![Thomas Jefferson](https://static.wixstatic.com/media/e86591_aa27c77d319b4846a478fe292051274a~mv2.jpg/v1/fill/w_980,h_509,al_c,q_85,usm_0.66_1.00_0.01,enc_auto/e86591_aa27c77d319b4846a478fe292051274a~mv2.jpg)
During the time John Adams and Thomas Jefferson helped launch America in the 1770s, they became close friends.
But two decades later, as they each took a turn as America’s president, they morphed into bitter enemies.
Adams won the election of 1796, narrowly defeating Jefferson, and thus became the nation’s second chief executive. Jefferson returned the favor in 1800, beating Adams in a contested election that had to be decided by the U.S. Senate.
Over time they came to believe the worst about each other. Adams was so bitter about the vote that he didn’t even stick around to see Jefferson’s inauguration. He and his wife Abigail packed up their things and left town.
That appeared to be the sad end to one of America’s most fruitful political collaborations.
But Jefferson and Adams were blessed to have a common friend. He was Dr. Benjamin Rush, a fellow signer of the Declaration of Independence. In 1811, about 10 years after the big falling out, the doctor approached Jefferson.

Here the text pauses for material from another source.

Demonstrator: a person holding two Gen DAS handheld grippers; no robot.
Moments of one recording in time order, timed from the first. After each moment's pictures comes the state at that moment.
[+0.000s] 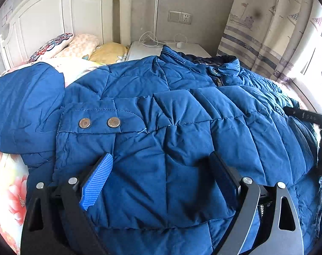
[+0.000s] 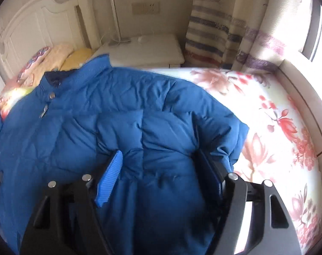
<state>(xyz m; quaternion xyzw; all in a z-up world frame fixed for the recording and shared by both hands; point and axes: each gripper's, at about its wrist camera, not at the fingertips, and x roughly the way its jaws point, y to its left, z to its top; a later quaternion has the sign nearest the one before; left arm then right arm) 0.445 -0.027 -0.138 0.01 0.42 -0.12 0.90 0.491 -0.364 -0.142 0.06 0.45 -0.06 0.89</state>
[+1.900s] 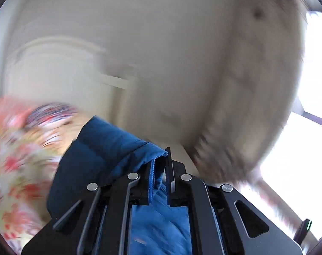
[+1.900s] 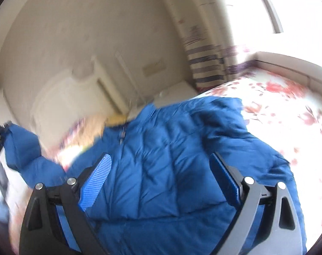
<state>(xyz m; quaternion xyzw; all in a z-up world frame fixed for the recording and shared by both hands) 0.430 0.007 0.042 -0.06 0.17 -0.20 0.96 0.335 -0.321 -0.110 0.27 0.21 -0.04 0.94</state>
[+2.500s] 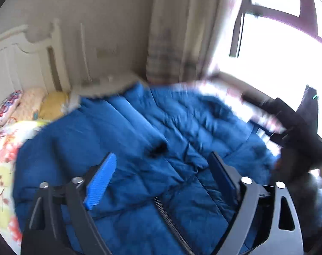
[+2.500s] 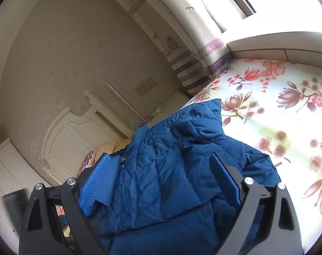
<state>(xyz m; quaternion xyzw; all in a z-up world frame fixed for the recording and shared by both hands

Rush suggested that Adams might be open to re-establishing a relationship.
The reconciliation of two of America’s Founding Fathers would be wonderful for the country and a blessing for the whole world, he argued. Adams seemed to have softened. And time was growing short. Would Jefferson be willing to give it a shot?
Jefferson pondered things a while, then put pen to paper.
When Adams received the first letter from his old friend he sighed, “I always loved Jefferson, and still love him.” According to historian Jon Meacham, “These eight words were all it took for Jefferson.”
Thus began the most remarkable correspondence in American history. Over the next 15 years they exchanged 158 letters. These days, a motivated teenager might send that many texts in one day. But the distance between Adams’ home in Quincy, Massachusetts, and Jefferson’s home at Monticello, Virginia, was more than 600 miles – a span that had to be traversed by horseback or on foot, sometimes on dirt trails. It took considerable effort to sustain their newfound connection.
Adams famously wrote, “You and I ought not to die before we have explained ourselves to each other.”
That they did.
For a decade and a half they worked through some of their most difficult personal obstacles. They listened to each other. They addressed old wounds with gentler spirits. Along the way they also ruminated on the greatest political, foreign policy, and judicial issues of the day. Meacham writes, “Thus an ancient friendship, shattered by politics, was restored.”
Incredibly, the two men died on the very same day: Tuesday, July 4, 1826, the 50th anniversary of the nation’s beginning.
You may think you’ve had every good reason to give up on a friendship. You may be able to quote chapter and verse about how someone in your life messed things up and let you down. Perhaps today’s political polarization, which is certainly as grievous that of 1800, has led you to vow that you will never again waste time talking to someone so deluded by the Other Side.
But friendships are too rare and beautiful to let slip away just because you think you’re right.
“Two are better than one, because they have a good reward for their toil. For if they fall, one will lift up his fellow. But woe to him who is alone when he falls and has not another to lift him up!” (Ecclesiastes 4:9-10).
So, write the letter. Pick up your phone. Send the text. Reach out. Make the first move.
Or play the role of Benjamin Rush and gently help two people who are estranged from each other imagine the possibility that maybe, just maybe, they might still relate to each other in this world.
Life is too short to walk away from God’s gift of a great friendship.